HURRY UP AND WAIT.

HURRY UP AND WAIT. It's safe to assume just about anyone with even a passing interest in politics is anxious to see what happens today, but it's worth taking a moment to remember that, in some of the very close races, it's possible we may not know the results tonight, or even tomorrow.

[E]lection experts warn that the number of voters forced to cast provisional ballots Tuesday because of eligibility questions could delay some results in tight races for days or weeks.

New statewide voter databases, strict ID requirements and other factors may increase the percentage of voters whose paper ballots must be reviewed by local officials.

If there's a question about a voter's eligibility, he or she will still be able to cast what's called a "provisional ballot," the validity of which will be determined after other votes have been tallied. It's likely to come up with a voter goes to the wrong precinct, lacks required ID, is listed by a slightly different name than appears in state databases, etc. (In 2004, the first year were used nationwide, about 1.9 million people cast provisional ballots. About 1.2 million were accepted.)

"I think we're going to see a lot more provisionals than we've seen before," says Kimball Brace, president of Election Data Services. "For a poll worker, a provisional is the easy way out."

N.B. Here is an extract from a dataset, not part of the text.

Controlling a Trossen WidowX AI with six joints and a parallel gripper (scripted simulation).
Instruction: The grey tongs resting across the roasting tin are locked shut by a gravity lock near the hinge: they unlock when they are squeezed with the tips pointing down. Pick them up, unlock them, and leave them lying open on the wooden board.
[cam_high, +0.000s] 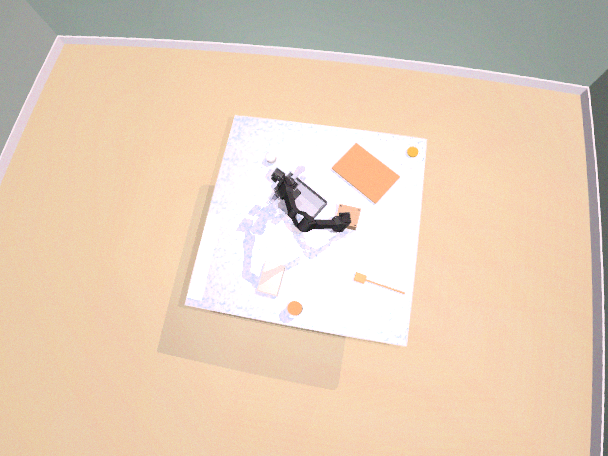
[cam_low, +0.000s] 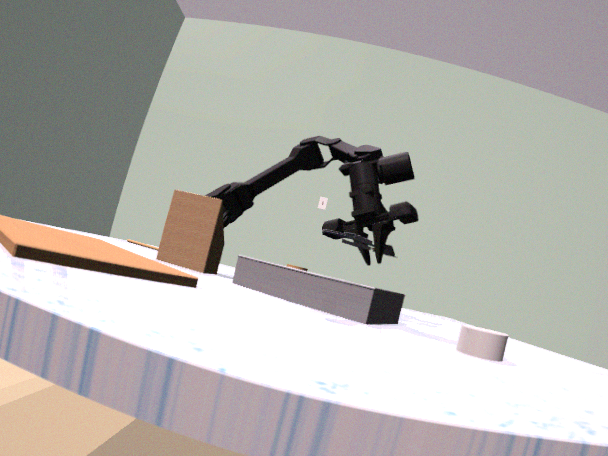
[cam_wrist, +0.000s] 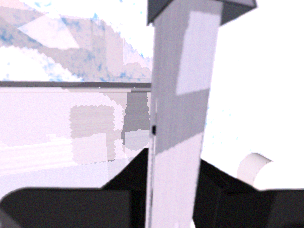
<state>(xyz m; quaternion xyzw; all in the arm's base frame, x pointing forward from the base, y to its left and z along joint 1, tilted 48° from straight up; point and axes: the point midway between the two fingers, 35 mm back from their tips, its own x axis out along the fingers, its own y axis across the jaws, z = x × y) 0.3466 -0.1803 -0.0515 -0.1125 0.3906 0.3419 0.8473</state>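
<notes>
Now: gripper tip 49 cm past the wooden board, 17 cm to the left of it and 9 cm above it. Also, from my gripper tip: grey roasting tin 9 cm behind, 2 cm to the left, 7 cm below; then white cylinder 12 cm ahead, 24 cm to the right, 8 cm below; then white block 4 cm ahead, 53 cm to the left, 9 cm below.
</notes>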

As USA Today recently noted, "Some states allow extended periods for determining the eligibility of provisional voters -- up to 28 days in California. In Washington state in 2004, provisional ballots played a role in delaying Gov. Christine Gregoire's victory for more than eight weeks."

"With so much attention focused on pre-election barriers, we've almost forgotten about things that could cause problems on and after Election Day," said Dan Tokaji, a professor at Ohio State's Moritz College of Law. "Provisional ballots are at the top of that list."

In some instances, states may not even know how many provisional ballots were cast until after today.